Não devolveu a documentação, tendo alegado que ela ardera no incêndio dos Paços do Concelho, três anos mais tarde.

Ontem, à Lusa, o ex-autarca voltou a afirmar : "Nunca participei em nenhuma deliberação sobre atribuições à fundação. Nao sei de nada, ninguém me deu qualquer conhecimento sobre isso. Não me lembro de nada disso".
Esta família está convencida de que pode fazer o que lhe apetece com o património público. Sente-se uma espécie de família real, com um direito sagrado de viver à nossa custa.

Disse Sócrates, hoje, nos Açores, que "Mário Soares esteve sempre do lado certo da História".

Claro. Os portugueses é que estão do lado errado ...

Franco Jeremias disse...

"Suicídio político"

"A candidatura de Soares vive de uma obsessão quase doentia: o perigo para a democracia da vitória de Cavaco.
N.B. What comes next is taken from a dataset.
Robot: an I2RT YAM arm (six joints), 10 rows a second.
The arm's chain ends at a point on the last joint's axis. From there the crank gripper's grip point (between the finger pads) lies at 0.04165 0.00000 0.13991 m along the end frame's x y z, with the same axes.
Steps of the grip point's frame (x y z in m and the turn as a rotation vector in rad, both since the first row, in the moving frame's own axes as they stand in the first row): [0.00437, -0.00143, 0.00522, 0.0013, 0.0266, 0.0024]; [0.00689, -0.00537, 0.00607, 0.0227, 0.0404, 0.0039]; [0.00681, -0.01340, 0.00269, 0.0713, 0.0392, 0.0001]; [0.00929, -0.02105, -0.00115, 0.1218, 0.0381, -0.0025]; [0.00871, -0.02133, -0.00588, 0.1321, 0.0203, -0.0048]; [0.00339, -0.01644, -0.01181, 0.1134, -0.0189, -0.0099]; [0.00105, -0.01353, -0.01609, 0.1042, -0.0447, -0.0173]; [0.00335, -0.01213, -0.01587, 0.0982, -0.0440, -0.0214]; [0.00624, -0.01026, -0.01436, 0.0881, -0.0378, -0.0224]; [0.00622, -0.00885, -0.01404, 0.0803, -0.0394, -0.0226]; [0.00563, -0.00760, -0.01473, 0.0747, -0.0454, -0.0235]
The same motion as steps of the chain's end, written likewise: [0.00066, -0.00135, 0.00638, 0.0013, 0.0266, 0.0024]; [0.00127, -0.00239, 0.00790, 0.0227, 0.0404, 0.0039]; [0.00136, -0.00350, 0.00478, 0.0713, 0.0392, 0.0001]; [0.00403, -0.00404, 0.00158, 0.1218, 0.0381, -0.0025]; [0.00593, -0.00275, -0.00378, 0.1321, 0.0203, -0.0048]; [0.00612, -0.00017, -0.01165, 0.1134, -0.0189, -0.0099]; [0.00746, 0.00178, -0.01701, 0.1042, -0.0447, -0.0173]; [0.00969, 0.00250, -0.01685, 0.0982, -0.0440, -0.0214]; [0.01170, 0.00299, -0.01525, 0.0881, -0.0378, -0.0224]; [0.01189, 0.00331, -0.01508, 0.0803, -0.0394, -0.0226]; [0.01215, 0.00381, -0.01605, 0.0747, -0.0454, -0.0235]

É uma negação permanente (mesmo quando Soares promete num dia que não vai voltar a falar de Cavaco, no dia seguinte tem uma recaída aparatosa). (...) O debate de Soares com Cavaco foi para Soares um verdadeiro suicídio político. Soares procurava desestabilizar Cavaco com toda a espécie de agressões. Cavaco, mesmo confessando a dado momento que precisava de se conter, manteve uma postura absolutamente impecável, ajustada à imagem que nós temos de um Chefe do Estado. Soares, não. A sua atitude foi a de um líder da oposição que quer esmagar o adversário a qualquer custo. Face aos elogios de Cavaco, Soares disse coisas espantosas sobretudo sobre a personalidade e a formação de Cavaco. Chegou ao desplante de afirmar que Cavaco era um razoável economista, mas não um Prémio Nobel, como se a história contasse com muitos Prémios Nobeis no lugar de Presidentes. Foi desagradável ao agitar comentários de amigos seus em relação ao aspecto hirto e pouco conversador de Cavaco em reuniões interrnacionais. Há coisas que um Presidente da República não pode fazer. Soares fez. E foi hilariante quando se quis apresentar como um verdadeiro conhecedor de economia que tinha salvo o país."